In this post, we explain how to import *.csv and *.txt numerical files and data in MATLAB. The YouTube video accompanying this post is given below.
First, we write a C code that writes a txt file with numerical values. This code is explained in our previous post, which can be found here. The C code is given below.
#include <stdio.h>
// this file explains how to save data to a text file in C
int main()
{
//file name that is used to store the data
// this is a string literal
char const *file_name="data_file.txt";
int j=0; // not allowed in the for loop to define a counter
// if you declare j in the loop, you will get this error: [Error] 'for' loop initial declarations are only allowed in C99 or C11 mode
// open the file for writting, "w" option will delete the content of the file
FILE *file=fopen(file_name,"w");
if (file==NULL)
{
printf("Could not open the file %s",file_name);
return 0;
}
for (j=0; j<10; j++)
{
fprintf(file,"%d,%f\n", j, (float)1.2*j);
}
fclose(file);
return 1;
}
Before reading the rest of the code, you should compile and run this code. The generated text file has the following form:
0,0.000000
1,1.200000
2,2.400000
3,3.600000
4,4.800000
5,6.000000
6,7.200000
7,8.400001
8,9.600000
9,10.800000
There are at least 3 approaches that can be used to import this numerical file in MATLAB. The first approach is to use the MATLAB function “dlmread()”. We can import the data by using the following code line
A=dlmread('data_file.txt')
The next approach is to use the MATLAB function “csvread()”. We can import the data by using the following code line
B=csvread('data_file.txt');
The third approach is to use the function “readmatrix()”. This function is introduced in the 2019 version of MATLAB. We can import the data by using the following code line
C=readmatrix('data_file.txt')
Now, let us make our life a little bit more complicated. We manually add two text rows to our text file (YouTube video given at the top of this post explains how to modify the text file). The modified “data_file.txt ” file has the following form:
column1,column2
0,0.000000
1,1.200000
2,2.400000
3,3.600000
4,4.800000
5,6.000000
6,7.200000
7,8.400001
8,9.600000
9,10.800000
textValue1,textValue2
Basically, we have a header row that is:
“column1,column2”
and we have the last text row that is:
“textValue1,textValue2”
Let us now repeat the read procedure
A=dlmread(‘data_file.txt’)
The MATLAB result is
Error using dlmread (line 147)
Unable to parse a "Numeric" field when reading row 1, field 1.
Actual Text: "column1,column2"
Expected: A number or literal "NaN", "Inf". (possibly signed, case insensitive)
Consequently, the text rows create an issue for dlmread() function. Now, let us try the second approach
B1=csvread(‘data_file.txt’)
The MATLAB output is
Error using dlmread (line 147)
Unable to parse a "Numeric" field when reading row 1, field 1.
Actual Text: "column1,column2"
Expected: A number or literal "NaN", "Inf". (possibly signed, case insensitive)

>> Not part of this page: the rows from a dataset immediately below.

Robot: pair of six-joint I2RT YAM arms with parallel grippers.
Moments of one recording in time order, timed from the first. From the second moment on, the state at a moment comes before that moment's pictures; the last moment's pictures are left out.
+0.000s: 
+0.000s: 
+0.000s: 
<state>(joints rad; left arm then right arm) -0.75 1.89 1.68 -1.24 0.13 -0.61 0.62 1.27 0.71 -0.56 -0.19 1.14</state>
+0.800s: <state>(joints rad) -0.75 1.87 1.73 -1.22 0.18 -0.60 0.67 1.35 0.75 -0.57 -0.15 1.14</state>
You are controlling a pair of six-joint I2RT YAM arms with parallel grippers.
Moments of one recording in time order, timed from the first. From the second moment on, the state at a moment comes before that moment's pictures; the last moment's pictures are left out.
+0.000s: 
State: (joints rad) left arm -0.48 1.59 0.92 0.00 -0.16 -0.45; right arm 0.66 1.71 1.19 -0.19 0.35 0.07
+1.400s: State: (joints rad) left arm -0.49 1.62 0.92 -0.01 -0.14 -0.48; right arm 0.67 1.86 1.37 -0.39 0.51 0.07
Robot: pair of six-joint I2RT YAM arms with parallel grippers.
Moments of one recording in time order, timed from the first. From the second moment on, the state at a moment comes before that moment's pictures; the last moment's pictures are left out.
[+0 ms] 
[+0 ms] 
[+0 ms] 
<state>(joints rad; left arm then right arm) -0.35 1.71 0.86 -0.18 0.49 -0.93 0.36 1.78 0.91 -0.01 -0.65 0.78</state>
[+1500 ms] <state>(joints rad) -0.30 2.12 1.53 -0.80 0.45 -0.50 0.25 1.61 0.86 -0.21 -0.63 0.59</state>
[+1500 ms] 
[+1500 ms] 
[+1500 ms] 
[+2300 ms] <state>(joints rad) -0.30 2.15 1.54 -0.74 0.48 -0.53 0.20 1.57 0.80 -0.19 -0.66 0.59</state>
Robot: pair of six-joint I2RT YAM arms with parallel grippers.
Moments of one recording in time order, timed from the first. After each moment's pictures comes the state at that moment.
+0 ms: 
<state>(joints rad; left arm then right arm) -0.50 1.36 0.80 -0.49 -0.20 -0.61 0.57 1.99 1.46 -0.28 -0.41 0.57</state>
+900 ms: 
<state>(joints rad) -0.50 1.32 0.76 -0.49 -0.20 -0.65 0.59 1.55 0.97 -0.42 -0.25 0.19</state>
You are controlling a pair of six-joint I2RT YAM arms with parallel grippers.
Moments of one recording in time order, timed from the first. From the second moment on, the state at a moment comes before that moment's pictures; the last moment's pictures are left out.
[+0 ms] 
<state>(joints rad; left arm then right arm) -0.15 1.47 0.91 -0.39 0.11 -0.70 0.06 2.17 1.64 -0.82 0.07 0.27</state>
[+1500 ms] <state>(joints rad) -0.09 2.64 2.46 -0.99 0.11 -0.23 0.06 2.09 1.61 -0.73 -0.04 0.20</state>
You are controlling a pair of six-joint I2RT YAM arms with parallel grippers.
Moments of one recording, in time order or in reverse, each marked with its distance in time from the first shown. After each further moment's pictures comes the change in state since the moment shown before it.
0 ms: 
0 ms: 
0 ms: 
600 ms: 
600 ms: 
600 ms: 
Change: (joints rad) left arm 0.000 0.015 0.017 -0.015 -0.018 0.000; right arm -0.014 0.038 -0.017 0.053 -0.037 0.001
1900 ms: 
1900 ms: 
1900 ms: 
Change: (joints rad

Error in csvread (line 48)
m=dlmread(filename, ',', r, c);
So it seems that csvread() function is calling the function dlmread(), and dlmread() reports the previously seen error. Let us now try our third option, that is based on the function readmatrix():
C1=readmatrix(‘data_file.txt’)
The MATLAB output is
0 0
1.0000 1.2000
2.0000 2.4000
3.0000 3.6000
4.0000 4.8000
5.0000 6.0000
6.0000 7.2000
7.0000 8.4000
8.0000 9.6000
9.0000 10.8000
NaN NaN
So this function is able to read the file, and ignore the first row consisting of text. However, the last row consists of NaN values. Consequently, the text is converted to the NaN values. There is an approach to deal with this issue. However, we do not explain it in this video. Instead, we add additional parameters to the function dlmread(), to correctly read the data. The modified code line takes the following form
M1 = dlmread('data_file.txt',',',[1 0 10 1]) % the last argument is [R1 C1 R2 C2], row and column offsets
The last argument [1 0 10 1] specifies the range of columns and rows to be included while reading the file. The general form is [start_row, start_column, end_row, end_column].
The third parameter ‘,’ (comma), denotes a delimiter between the numerical values. Here, the rows and columns are indexed from 0. For example, row 1 in the text file is indexed by 0. The file has in total 12 rows and two columns (excluding the delimiter character). We read from the second row, until the row 11, and we read all two columns. Consequently, our row vector denoting the range of columns and rows that need to be read has the following form ‘[1 0 10 1]’. The resulting matrix M1 has the following form
M1 =
0 0
1.0000 1.2000
2.0000 2.4000
3.0000 3.6000
4.0000 4.8000
5.0000 6.0000
6.0000 7.2000
7.0000 8.4000
8.0000 9.6000
9.0000 10.8000
and this content is equal to the content of our original file.